5 tips for preparing for a flu pandemic

The recovery period for any pandemic is defined by the duration of the H5N1 virus’ spread. In 1980, the seasonal flu virus (H1N1) infecting a newly arriving human brought about the worst flu pandemic…

5 tips for preparing for a flu pandemic

The recovery period for any pandemic is defined by the duration of the H5N1 virus’ spread. In 1980, the seasonal flu virus (H1N1) infecting a newly arriving human brought about the worst flu pandemic in modern history, the 1918 Influenza pandemic. About 2 billion people were affected, resulting in one million deaths.

Because so much depends on a ready supply of vaccines and antivirals, it’s essential that governments, businesses and individuals prepare for a pandemic even before the first signs of a flu virus are present in the population. Defending against a disease is a full-time job: it takes weeks to create vaccines for influenza A virus and generally takes months to manufacture them. In case the flu virus changes during the development process, companies and governments have little time to make changes.

Here are some of the practical tips that would be useful to anyone preparing for a pandemic.

Ask your doctor what vaccine you should receive. The CDC recommends that children aged six months and up should get an influenza vaccine in the current Northern Hemisphere flu season.

Get flu vaccines that protect from four strains of the flu: two A (H1N1) strains and two B (H3N2) strains. This year, the H1N1 strains could be among the most prevalent, so the vaccine should be targeted at people in that age range who were most likely to spread the virus.

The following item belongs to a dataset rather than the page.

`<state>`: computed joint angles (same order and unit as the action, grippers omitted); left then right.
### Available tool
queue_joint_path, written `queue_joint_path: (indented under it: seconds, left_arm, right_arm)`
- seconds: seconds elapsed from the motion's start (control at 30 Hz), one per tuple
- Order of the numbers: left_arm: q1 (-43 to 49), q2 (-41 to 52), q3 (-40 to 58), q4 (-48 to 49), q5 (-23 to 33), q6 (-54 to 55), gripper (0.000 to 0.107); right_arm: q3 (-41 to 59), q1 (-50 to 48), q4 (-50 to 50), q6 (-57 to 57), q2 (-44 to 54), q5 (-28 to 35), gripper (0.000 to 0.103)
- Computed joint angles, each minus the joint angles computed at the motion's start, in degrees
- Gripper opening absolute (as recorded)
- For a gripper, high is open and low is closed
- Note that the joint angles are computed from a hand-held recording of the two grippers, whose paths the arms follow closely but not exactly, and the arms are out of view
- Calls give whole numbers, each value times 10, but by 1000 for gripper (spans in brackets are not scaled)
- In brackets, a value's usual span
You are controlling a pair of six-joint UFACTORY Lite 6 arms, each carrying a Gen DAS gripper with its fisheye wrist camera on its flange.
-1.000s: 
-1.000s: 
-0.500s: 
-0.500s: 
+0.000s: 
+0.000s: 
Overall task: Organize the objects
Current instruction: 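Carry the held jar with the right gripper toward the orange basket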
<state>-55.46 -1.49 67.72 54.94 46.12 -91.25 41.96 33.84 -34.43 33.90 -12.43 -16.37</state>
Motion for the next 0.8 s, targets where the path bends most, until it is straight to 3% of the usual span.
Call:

Include the advice to “wash your hands often and frequently (and) reduce your time of exposure to others”. The US Centers for Disease Control and Prevention recommends the flu vaccine include the important points mentioned above.

Carefully track the spread of flu-like illnesses across the US. Vaccines, antivirals and manual interventions are effective in most cases. In extreme cases, hospitals may want to respond to outbreaks early, so they can provide timely care and follow-up.